Your first criticism (or question) will often be met with dumb replies that you can evaluate using knowledge you already have about argument, logic, etc. Most people with bad ideas will make utter fools of themselves in answer to your first criticism or question. OK, done. Rather than ignore them, you've actually addressed their position, and their position now has an outstanding criticism (or unanswered question), and there is a path forward available (they could, one day, wise up and address the issue).

Sometimes the first criticism will be met with a quality reply which addresses the issue or refers you to a source which addresses it. In that case, you can continue reading until you find one more mistake. Keep repeating this process. If you end up spending a bunch of time learning the whole thing, it's because you can't find any unaddressed mistakes in it (it's actually great)!

A crucial part of this method is actually saying your criticism or question. A lot of people read until the first thing they think is a mistake, then stop with no opportunity for a counter-argument. By staying silent, they're also giving the author (and his fans) no information to use to change their minds. Silence prevents progress regardless of which side is mistaken. Refusing to give even one argument leaves the other guy's position unrefuted, and leaves your position as not part of the public debate.

Another important method is to cite some pre-existing criticism of a work. You must be willing to take responsibility for what you cite, since you're using it to speak for you. It can be your own past arguments, or someone else's. The point is, the same bad idea doesn't need to be refuted twice – one canonical, reusable refutation is adequate. And by intentionally writing reusable material throughout your life, you'll develop a large stockpile which addresses common ideas you disagree with.

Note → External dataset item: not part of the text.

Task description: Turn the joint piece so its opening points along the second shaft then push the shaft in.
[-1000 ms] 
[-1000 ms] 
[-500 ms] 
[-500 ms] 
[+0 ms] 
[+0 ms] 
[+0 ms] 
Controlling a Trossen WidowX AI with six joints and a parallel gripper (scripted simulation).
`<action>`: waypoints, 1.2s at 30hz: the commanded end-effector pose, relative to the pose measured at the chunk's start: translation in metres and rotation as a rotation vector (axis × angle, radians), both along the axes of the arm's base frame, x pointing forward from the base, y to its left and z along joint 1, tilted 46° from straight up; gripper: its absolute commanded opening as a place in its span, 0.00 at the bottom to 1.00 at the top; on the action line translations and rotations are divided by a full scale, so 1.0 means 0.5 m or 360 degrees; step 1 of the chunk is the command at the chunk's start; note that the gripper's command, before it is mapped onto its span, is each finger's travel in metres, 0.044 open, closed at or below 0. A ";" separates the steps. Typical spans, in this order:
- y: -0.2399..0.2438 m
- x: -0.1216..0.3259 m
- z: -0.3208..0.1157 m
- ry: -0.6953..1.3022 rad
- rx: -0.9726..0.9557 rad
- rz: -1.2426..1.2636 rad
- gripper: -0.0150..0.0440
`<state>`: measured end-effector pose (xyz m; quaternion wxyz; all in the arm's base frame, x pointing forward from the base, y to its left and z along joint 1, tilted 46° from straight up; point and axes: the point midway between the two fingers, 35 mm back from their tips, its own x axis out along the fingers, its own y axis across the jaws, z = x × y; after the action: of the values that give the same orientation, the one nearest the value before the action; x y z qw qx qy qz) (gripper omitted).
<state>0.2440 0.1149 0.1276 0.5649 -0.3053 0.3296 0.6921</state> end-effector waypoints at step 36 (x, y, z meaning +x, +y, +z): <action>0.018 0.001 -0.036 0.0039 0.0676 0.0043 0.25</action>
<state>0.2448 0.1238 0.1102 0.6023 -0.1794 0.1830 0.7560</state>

Rational methods aren't always fast, even when the other guy is mistaken. The less you know about the issues, the longer it can take. However, learning more about issues you don't know about is worthwhile. And once you learn enough important broad ideas – particularly philosophy – you can use it to argue about most ideas in most fields, even without much field-specific knowledge. Philosophy is that powerful! Especially when combined with a moderate amount of knowledge of the most important other fields.

Given limited time and many things worth learning, there are options about prioritization. One reasonable thing to do, which many people are completely unwilling to do, is to talk about one's interests and priorities, and actually think them through in writing and then expose one's reasoning to public criticism. That way there's a path forward for one's priorities themselves.

To conclude, I think a diversion into methodology could allow us to get the genetic intelligence discussion unstuck. I also believe that such methodology (epistemology) issues are a super important topic in their own right.